A verbatim copy of the lines starting at the one with "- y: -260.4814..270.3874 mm" and ending at the last line below is required; include nothing else.

= Beginning of Section =

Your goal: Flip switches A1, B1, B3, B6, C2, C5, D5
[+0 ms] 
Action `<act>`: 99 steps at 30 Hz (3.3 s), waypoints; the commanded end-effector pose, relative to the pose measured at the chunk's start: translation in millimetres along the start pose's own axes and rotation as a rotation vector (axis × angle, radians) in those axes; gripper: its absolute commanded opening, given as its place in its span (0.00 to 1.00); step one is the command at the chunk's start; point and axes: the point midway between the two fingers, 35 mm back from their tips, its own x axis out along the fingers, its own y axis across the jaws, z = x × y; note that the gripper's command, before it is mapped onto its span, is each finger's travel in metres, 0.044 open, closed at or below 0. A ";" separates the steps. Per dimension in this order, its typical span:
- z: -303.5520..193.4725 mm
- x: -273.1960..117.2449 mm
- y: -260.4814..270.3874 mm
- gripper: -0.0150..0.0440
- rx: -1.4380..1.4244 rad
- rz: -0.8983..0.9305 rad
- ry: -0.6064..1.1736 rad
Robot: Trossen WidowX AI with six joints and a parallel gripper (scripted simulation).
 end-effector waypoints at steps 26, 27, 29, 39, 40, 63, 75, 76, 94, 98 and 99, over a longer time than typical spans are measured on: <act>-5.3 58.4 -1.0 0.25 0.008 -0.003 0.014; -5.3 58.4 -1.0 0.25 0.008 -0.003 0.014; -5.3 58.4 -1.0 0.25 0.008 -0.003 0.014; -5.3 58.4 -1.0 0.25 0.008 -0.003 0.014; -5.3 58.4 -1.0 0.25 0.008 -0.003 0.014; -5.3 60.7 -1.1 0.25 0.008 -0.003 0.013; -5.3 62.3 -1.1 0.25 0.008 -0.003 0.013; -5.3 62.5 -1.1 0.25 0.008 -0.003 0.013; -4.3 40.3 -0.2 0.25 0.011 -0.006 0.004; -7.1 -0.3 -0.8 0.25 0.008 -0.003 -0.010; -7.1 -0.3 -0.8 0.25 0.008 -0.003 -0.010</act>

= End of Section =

ANSWER SPACE:
- y: -260.4814..270.3874 mm
- gripper: -0.0150..0.0440
- rx: -1.4380..1.4244 rad
- rz: -0.8983..0.9305 rad
- ry: -0.6064..1.1736 rad
Robot: Trossen WidowX AI with six joints and a parallel gripper (scripted simulation).
 end-effector waypoints at steps 26, 27, 29, 39, 40, 63, 75, 76, 94, 98 and 99, over a longer time than typical spans are measured on: <act>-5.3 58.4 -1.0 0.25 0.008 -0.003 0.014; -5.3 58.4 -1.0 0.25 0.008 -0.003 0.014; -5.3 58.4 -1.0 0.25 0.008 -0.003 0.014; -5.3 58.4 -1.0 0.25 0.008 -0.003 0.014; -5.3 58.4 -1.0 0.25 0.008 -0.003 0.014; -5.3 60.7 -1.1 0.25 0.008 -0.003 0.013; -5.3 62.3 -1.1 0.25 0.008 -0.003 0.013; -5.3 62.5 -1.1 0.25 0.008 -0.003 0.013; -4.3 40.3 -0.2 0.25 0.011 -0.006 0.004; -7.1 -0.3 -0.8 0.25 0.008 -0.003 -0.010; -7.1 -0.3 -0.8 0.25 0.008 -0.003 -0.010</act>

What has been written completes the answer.